3) Incompatibilidade de horários com o transporte público: Embora esse requisito seja,
praticamente, desdobramento do anterior, entendemo-lo independente porque pode
existir transporte público regular (leia-se: transporte coletivo contínuo),
mas, em horário incompatível com o término da jornada do obreiro. Considere-se,
por exemplo, cozinheiro de restaurante que termina sua jornada às 1h:30m da
madrugada, numa zona urbana, de porte médio, que não tenha transporte público
nesse horário. Assim, há a condução, porém, em horário incompatível com o
término da jornada.
4) Conforme inciso IV, da Súmula 90, restringe-se o tempo “in
itinere” ao trecho não alcançado pelo transporte público: Assim, havendo transporte público
regular em apenas parte do trajeto, as horas "in itinere" remuneradas
limitam-se ao trecho não alcançado pelo transporte público – trajeto que,
evidentemente, será o percorrido pela condução fornecida pelo empregador.
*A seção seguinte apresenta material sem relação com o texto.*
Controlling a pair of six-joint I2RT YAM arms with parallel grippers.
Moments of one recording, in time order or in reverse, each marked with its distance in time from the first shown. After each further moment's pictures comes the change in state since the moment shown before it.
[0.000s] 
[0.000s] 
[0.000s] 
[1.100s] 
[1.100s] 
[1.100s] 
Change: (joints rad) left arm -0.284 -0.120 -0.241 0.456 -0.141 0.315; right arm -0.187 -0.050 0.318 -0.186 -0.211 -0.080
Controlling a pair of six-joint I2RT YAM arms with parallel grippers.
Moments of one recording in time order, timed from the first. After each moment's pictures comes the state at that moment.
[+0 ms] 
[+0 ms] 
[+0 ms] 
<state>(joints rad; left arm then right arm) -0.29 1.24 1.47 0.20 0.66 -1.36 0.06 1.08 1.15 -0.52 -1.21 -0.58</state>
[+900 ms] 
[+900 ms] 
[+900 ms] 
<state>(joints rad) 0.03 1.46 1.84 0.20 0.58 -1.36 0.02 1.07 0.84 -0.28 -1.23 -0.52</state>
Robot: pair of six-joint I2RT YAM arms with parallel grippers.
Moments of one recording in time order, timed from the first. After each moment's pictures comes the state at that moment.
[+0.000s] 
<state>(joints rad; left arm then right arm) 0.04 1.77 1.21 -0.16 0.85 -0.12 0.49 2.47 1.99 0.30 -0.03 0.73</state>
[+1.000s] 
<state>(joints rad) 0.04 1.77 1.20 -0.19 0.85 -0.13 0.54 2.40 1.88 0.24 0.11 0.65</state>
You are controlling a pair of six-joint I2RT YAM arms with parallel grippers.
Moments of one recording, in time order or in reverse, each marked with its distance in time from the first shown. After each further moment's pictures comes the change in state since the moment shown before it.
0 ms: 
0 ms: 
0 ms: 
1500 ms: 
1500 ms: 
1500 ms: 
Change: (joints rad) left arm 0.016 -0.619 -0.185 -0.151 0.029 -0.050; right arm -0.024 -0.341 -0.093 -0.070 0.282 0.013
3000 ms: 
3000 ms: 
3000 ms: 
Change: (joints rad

Outro aspecto importante é a
aplicação de adicional de horas extras nas horas “in itinere” que ultrapassem a
jornada normal. Estas serão pagas como horas extras, acrescidas do respectivo
adicional, conforme previsto no inciso V da Súmula 90, do Tribunal Superior do
Trabalho.
Apenas para completar esta pequena
exposição segue uma jurisprudência recente do Tribunal Regional do Trabalho da
Segunda Região, cujo link em azul dá acesso ao acórdão integral:
RECURSO ORDINÁRIO - JULGAMENTO: 05/08/2015 - RELATOR: ADALBERTO MARTINS REVISOR(A):
SIDNEI ALVES TEIXEIRA ACÓRDÃO Nº:
20150673714 PROCESSO Nº: 00013708820145020051 A28 ANO:
2015 TURMA: 8ª - DATA DE
PUBLICAÇÃO: 12/08/2015. EMENTA: Horas in itinere. As horas
itinerantes deferidas judicialmente integram a jornada de trabalho do
empregado, o que importa acréscimo de tempo à jornada legal, razão pela qual,
havendo extrapolação desta, devem ser remuneradas como extraordinárias, na
forma da Súmula 90, V, TST.
http://aplicacoes1.trtsp.jus.br/vdoc/TrtApp.action?viewPdf=&id=4099920
Devemos concluir que o direito
assegurado pelas súmulas visa adequar a uma realidade nas relações de trabalho
pois, o tempo gasto pelo empregado mesmo que não trabalhando efetivamente, foi
utilizado em favor do empregador na ida e volta ao trabalho.
CELSO IWAO YUHACHI MURA SUZUKI – Advogado e Professor de Direito Comercial e
do Trabalho em São Bernardo do Campo – São Paulo – Brasil.